What to produce
Output the listing verbatim, leaving out every picture.

Available data
* * * * *

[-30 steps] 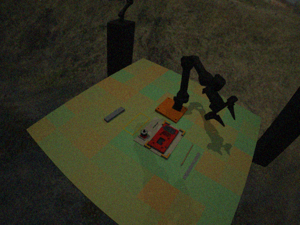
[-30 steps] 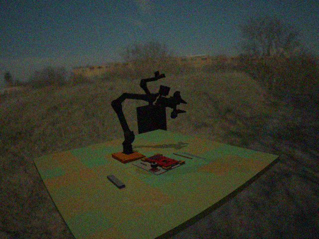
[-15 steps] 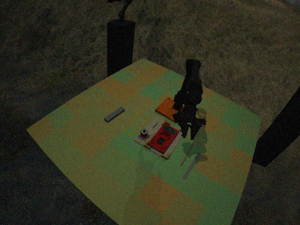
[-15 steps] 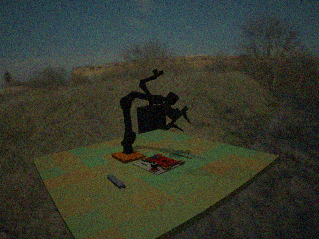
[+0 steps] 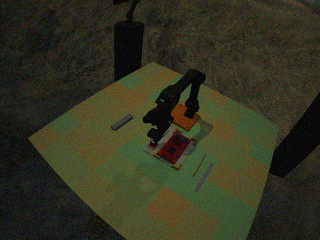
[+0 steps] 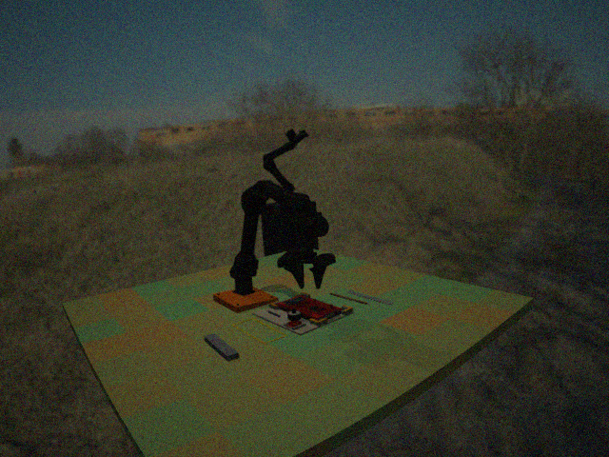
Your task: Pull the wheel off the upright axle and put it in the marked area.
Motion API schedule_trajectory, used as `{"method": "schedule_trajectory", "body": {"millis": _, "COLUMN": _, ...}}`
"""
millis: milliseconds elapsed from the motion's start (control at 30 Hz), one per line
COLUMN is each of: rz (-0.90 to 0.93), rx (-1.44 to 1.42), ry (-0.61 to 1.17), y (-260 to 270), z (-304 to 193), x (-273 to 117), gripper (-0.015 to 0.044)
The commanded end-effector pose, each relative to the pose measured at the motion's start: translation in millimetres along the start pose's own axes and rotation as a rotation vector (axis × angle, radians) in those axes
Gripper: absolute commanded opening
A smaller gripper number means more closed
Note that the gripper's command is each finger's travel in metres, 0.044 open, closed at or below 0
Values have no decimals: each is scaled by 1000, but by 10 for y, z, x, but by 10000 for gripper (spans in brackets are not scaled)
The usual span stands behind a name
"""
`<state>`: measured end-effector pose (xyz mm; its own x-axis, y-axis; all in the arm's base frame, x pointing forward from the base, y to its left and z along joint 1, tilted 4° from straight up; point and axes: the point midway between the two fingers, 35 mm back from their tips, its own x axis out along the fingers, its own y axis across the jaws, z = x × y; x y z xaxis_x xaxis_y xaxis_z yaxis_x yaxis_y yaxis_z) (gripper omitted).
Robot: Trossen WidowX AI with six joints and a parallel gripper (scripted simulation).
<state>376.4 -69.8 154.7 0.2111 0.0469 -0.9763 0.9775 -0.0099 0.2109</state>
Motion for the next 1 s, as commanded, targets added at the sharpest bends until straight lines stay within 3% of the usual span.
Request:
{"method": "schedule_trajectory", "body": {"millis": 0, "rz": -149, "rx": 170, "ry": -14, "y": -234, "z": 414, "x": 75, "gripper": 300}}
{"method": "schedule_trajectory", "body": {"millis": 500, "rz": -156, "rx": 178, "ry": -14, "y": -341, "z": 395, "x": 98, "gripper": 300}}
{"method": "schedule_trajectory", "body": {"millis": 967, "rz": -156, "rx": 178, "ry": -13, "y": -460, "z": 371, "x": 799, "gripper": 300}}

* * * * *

Answer to this exercise
[-30 steps] 
[-30 steps] 
[-15 steps] 
[-15 steps] 
[+0 steps] 
[+0 steps] 
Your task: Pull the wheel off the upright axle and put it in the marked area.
Motion API schedule_trajectory, used as `{"method": "schedule_trajectory", "body": {"millis": _, "COLUMN": _, ...}}`
"""
millis: milliseconds elapsed from the motion's start (control at 30 Hz), one per line
COLUMN is each of: rz (-0.90 to 0.93), rx (-1.44 to 1.42), ry (-0.61 to 1.17), y (-260 to 270), z (-304 to 193), x (-273 to 117), gripper (-0.015 to 0.044)
The commanded end-effector pose, each relative to the pose measured at the motion's start: translation in millimetres along the start pose's own axes and rotation as a rotation vector (axis × angle, radians) in those axes
Gripper: absolute commanded opening
A smaller gripper number means more closed
Note that the gripper's command is each finger's travel in metres, 0.044 open, closed at or below 0
Values have no decimals: each is scaled by 1000, but by 10 for y, z, x, but by 10000 for gripper (spans in brackets are not scaled)
The usual span stands behind a name
"""
`<state>`: measured end-effector pose (xyz mm; its own x-axis, y-axis; all in the arm's base frame, x pointing forward from the base, y to its left and z along joint 1, tilted 4° from straight up; point and axes: the point midway between the two fingers, 35 mm back from their tips, its own x axis out along the fingers, its own y axis across the jaws, z = x × y; x y z xaxis_x xaxis_y xaxis_z yaxis_x yaxis_y yaxis_z) (gripper omitted).
Robot: Trossen WidowX AI with six joints and a parallel gripper (scripted simulation).
<state>376.4 -69.8 154.7 0.2111 0.0469 -0.9763 0.9775 -0.0099 0.2109</state>
Motion for the next 1 s, as commanded, targets added at the sharpest bends until straight lines stay within 3% of the usual span.
Request:
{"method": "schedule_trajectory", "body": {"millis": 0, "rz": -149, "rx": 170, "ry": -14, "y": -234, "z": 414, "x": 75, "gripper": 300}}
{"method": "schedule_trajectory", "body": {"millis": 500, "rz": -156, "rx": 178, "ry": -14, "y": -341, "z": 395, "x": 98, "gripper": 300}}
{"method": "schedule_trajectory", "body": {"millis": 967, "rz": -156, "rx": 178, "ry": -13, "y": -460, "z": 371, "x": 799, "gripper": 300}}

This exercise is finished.